Same, sorry for the delay.

> On Thu, Sep 12, 2019 at 8:38 AM Dilip Kota <eswara.kota@...ux.intel.com> wrote:
> [...]
> > The major difference between the vrx200 and lgm is:
> > 1.) RCU in vrx200 is having multiple register regions wheres RCU in lgm
> > has one single register region.
> > 2.) Register offsets and bit offsets are different.
> >
> > So enhancing the intel-reset-syscon.c to provide compatibility/support
> > for vrx200.
> > Please check the below dtsi binding proposal and let me know your view.
> >
> > rcu0:reset-controller@...00000 {
> >      compatible= "intel,rcu-lgm";
> >      reg = <0x0000000 0x80000>, <reg_set2 size>, <reg_set3 size>,
> > <reg_set4 size>;
> I'm not sure that I understand what are reg_set2/3/4 for
> the first resource (0x80000 at 0x0) already covers the whole LGM RCU,
> so what is the purpose of the other register resources
> 
> >     intel,global-reset = <0x10 30>;
> >     #reset-cells = <3>;
> > };
> >
> > "#reset-cells":
> >    const:3
> >    description: |
> >      The 1st cell is the reset register offset.
> >      The 2nd cell is the reset set bit offset.
> >      The 3rd cell is the reset status bit offset.
> I think this will work fine for VRX200 (and even older SoCs)
> as you have described in your previous emails we can determine the
> status offset from the reset offset using a simple if/else
> 
> for LGM I like your initial suggestion with #reset-cells = <2> because
> it's easier to read and write.
>
> > Reset driver takes care of parsing the register address "reg" as per the
> > ".data" structure in struct of_device_id.
> > Reset driver takes care of traversing the status register offset.
> the differentiation between two and three #reset-cells can also happen
> based on the struct of_device_id:
> - the LGM implementation would simply also use the reset bit as status
> bit (only two cells are needed)
> - the implementation for earlier SoCs would parse the third cell and
> use that as status bit
> 
> Philipp, can you please share your opinion on how to move forward with
> the reset-intel driver from this series?

That all sounds reasonable for VRX200/LGM to me.
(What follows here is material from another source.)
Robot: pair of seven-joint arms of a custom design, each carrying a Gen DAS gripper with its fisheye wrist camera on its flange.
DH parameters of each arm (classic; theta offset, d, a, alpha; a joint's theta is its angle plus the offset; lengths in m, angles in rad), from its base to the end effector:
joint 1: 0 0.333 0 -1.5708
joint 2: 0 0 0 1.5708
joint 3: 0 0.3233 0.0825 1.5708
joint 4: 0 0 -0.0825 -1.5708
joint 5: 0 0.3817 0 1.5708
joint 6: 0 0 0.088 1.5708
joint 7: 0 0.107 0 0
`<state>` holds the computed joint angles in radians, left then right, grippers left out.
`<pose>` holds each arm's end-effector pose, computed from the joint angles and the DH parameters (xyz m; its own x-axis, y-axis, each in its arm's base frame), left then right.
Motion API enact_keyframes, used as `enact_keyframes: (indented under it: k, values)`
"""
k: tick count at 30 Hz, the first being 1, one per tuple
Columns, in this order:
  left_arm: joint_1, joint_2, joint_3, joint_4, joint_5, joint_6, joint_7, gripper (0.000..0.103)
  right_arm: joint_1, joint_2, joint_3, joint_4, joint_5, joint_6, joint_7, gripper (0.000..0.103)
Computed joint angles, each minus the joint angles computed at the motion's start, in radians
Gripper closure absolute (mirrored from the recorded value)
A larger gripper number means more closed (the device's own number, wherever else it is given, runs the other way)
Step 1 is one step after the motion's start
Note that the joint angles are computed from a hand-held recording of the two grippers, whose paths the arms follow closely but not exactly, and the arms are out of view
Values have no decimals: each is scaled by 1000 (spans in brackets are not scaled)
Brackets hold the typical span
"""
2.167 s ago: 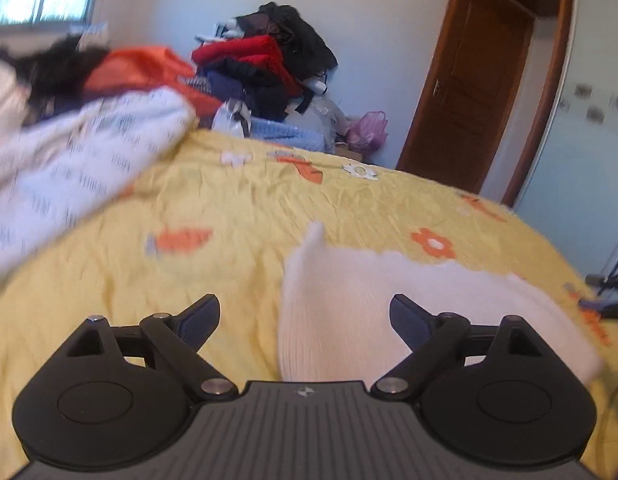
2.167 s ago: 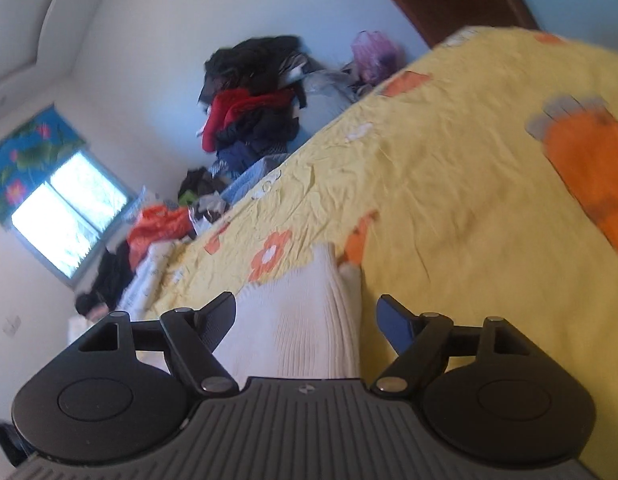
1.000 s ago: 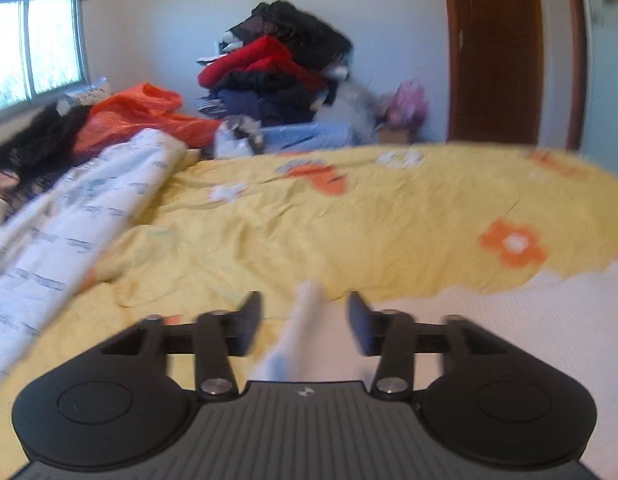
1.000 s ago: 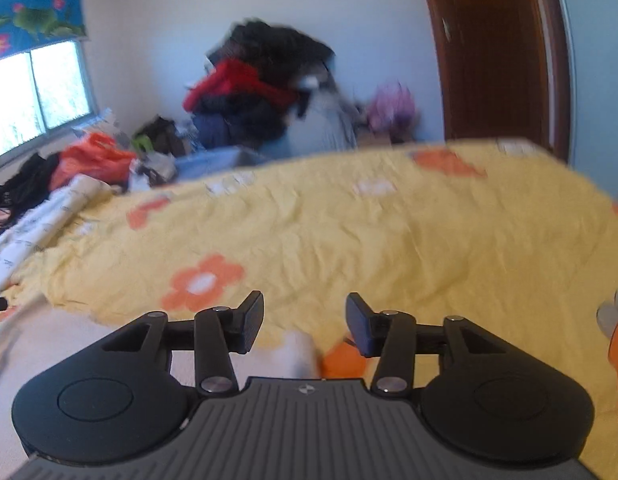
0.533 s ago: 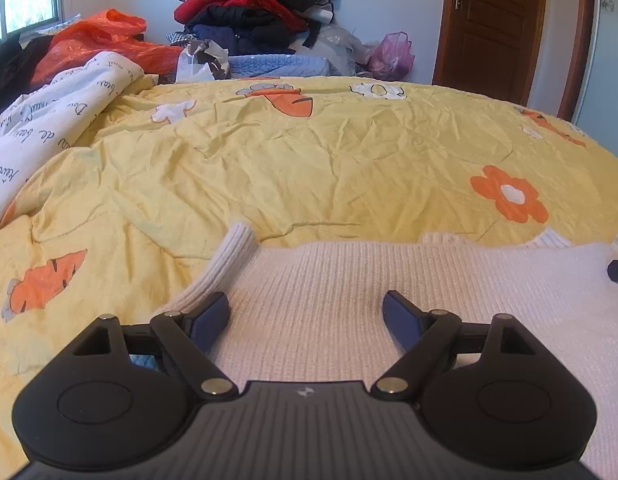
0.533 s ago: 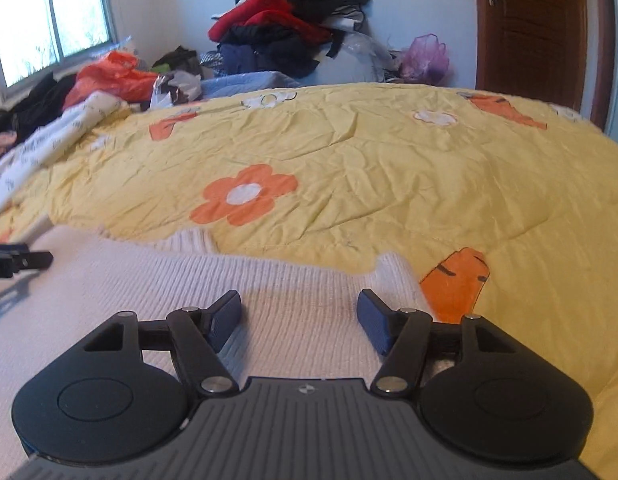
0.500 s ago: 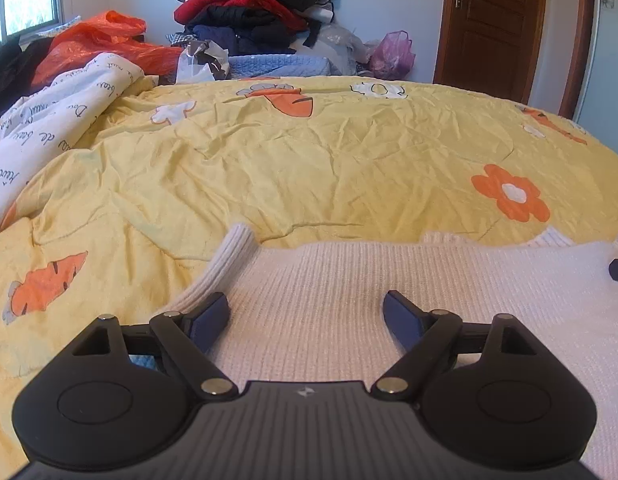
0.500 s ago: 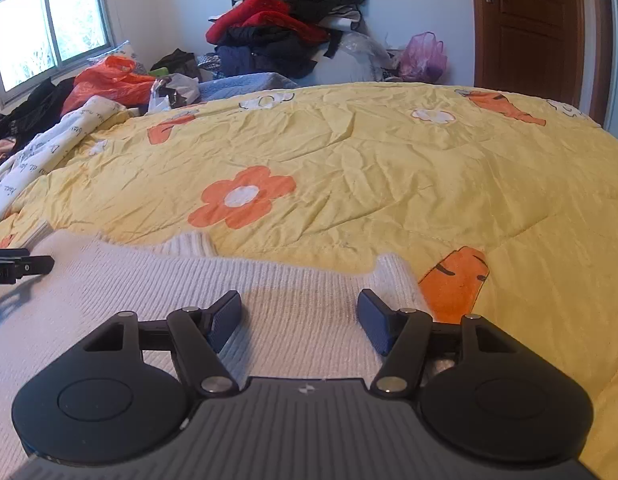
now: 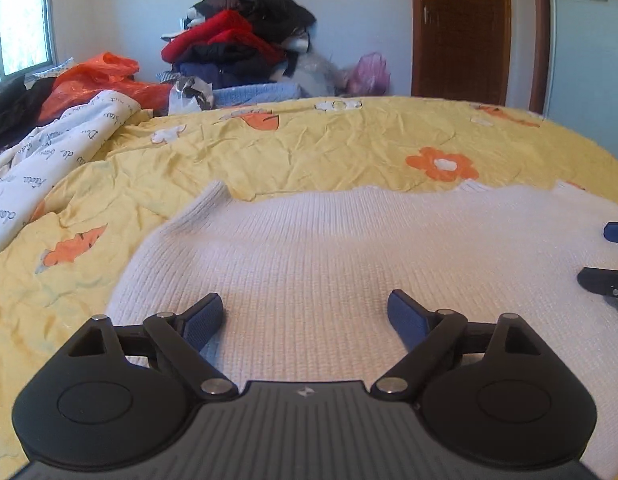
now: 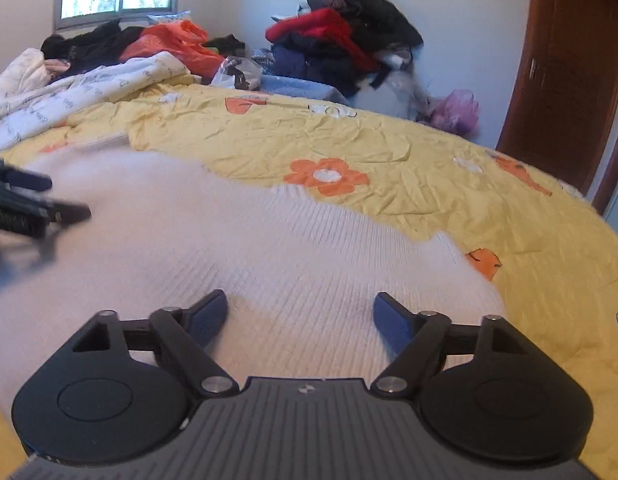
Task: Fold small clothes
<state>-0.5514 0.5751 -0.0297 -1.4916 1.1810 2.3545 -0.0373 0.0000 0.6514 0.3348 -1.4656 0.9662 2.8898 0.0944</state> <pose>0.6268 -0.3914 0.3801 0.2943 -0.9538 -0.0602 -0.5725 -0.1255 -0.8102 0.7424 0.1434 0.3853 0.6689 -0.7350 0.1111 -0.3472 -0.4412 -0.8275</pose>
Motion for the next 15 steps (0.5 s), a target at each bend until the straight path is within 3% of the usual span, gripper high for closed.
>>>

> because the register layout was greatly simplified for the newer SoCs
> (for which there is reset-intel) compared to the older ones
> (reset-lantiq).
> Dilip's suggestion (in my own words) is that you take his new
> reset-intel driver, then we will work on porting reset-lantiq over to
> that so in the end we can drop the reset-lantiq driver.

Just to be sure, you are suggesting to add support for the current
lantiq,reset binding to the reset-intel driver at a later point? I
see no reason not to do that, but I'm also not quite sure what the
benefit will be over just keeping reset-lantiq as is?
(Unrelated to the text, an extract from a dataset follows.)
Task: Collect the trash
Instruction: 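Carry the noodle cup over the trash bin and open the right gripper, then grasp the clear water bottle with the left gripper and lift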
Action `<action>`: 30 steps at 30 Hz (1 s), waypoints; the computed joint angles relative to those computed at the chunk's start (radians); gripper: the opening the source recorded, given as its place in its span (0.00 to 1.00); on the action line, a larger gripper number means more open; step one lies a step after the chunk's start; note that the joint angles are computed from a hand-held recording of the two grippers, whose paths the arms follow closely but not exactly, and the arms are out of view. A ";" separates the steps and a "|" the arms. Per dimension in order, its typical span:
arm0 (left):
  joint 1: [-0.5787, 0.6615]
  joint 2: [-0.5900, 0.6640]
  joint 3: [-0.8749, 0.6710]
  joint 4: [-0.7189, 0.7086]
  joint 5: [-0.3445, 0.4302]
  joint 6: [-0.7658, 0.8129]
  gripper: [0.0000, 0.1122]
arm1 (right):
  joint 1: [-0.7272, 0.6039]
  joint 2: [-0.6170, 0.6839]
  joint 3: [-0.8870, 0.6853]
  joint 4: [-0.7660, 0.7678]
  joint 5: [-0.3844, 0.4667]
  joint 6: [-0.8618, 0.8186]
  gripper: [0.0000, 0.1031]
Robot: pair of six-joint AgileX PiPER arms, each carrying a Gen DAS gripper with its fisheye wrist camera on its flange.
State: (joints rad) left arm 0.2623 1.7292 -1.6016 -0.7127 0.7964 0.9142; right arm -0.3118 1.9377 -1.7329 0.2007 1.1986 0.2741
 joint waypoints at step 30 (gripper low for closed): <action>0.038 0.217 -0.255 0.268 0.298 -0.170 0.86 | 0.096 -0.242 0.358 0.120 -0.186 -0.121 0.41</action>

> This approach means more work for me (as I am probably the one who
> then has to do the work to port reset-lantiq over to reset-intel).

More work than what alternative?

> I'm happy to do that work if you think that it's worth following this
> approach.  So I want your opinion on this before I spend any effort on
> porting reset-lantiq over to reset-intel.

Reset drivers are typically so simple, I'm not quite sure whether it is
worth to integrate multiple drivers if it complicates matters too much.
In this case though I expect it would just be adding support for a
custom .of_xlate and lantiq specific register property parsing?